EXERCISE OBJECTIVE:
Only the lines from the beginning of the data below through the line that contains "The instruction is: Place" should be repeated, exactly as written.
*** DATA TO PROCESS ***
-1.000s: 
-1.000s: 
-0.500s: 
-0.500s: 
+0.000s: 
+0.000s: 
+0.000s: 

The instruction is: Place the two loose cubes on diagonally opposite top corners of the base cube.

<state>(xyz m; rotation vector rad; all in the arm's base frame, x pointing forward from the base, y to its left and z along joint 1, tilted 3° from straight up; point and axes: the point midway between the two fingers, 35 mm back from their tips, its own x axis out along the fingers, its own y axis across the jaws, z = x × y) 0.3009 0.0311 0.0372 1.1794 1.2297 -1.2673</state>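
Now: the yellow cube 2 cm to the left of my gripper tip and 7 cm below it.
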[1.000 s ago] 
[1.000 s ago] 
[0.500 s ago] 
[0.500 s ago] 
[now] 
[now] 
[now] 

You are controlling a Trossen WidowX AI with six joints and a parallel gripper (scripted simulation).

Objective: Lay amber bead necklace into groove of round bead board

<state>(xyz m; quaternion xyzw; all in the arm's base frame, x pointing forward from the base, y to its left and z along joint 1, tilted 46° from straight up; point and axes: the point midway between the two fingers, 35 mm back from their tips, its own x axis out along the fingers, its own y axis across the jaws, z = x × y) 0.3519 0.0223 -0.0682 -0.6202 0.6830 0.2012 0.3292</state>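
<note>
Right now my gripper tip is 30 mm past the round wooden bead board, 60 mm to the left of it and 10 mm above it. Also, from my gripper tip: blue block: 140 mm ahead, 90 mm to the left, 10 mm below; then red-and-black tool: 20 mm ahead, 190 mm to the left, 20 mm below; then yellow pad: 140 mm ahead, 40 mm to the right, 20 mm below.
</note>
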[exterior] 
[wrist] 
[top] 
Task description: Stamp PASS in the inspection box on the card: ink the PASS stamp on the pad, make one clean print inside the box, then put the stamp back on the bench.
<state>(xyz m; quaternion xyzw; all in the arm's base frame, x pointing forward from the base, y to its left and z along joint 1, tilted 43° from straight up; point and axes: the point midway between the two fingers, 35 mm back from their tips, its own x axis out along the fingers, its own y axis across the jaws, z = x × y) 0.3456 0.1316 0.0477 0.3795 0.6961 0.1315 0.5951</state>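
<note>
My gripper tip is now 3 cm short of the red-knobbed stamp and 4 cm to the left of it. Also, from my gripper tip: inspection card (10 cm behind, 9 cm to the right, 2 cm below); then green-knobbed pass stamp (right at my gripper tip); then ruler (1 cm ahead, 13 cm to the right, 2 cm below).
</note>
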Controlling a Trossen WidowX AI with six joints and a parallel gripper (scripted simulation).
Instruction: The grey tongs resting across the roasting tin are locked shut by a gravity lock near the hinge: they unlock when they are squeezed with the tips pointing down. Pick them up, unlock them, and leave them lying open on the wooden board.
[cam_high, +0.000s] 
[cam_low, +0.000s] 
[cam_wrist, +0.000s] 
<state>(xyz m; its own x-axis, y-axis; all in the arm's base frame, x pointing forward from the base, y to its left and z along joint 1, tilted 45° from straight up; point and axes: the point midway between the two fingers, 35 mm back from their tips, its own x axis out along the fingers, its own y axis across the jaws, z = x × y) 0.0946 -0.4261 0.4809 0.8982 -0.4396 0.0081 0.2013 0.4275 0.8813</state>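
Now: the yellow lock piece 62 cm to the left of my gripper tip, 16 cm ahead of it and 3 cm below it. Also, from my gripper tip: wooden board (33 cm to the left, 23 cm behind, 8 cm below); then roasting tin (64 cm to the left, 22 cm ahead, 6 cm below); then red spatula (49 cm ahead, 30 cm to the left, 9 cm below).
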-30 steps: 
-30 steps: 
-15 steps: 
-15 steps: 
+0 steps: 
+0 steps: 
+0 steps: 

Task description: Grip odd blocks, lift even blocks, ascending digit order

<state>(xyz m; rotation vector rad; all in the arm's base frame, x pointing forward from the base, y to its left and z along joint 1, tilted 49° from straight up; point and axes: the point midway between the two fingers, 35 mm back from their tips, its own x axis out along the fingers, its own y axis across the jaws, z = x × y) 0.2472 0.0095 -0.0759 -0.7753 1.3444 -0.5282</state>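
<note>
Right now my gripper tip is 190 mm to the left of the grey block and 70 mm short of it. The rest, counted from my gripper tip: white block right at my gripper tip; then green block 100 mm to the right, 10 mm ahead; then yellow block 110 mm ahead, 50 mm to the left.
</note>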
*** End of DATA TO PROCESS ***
REPLY:
-1.000s: 
-1.000s: 
-0.500s: 
-0.500s: 
+0.000s: 
+0.000s: 
+0.000s: 

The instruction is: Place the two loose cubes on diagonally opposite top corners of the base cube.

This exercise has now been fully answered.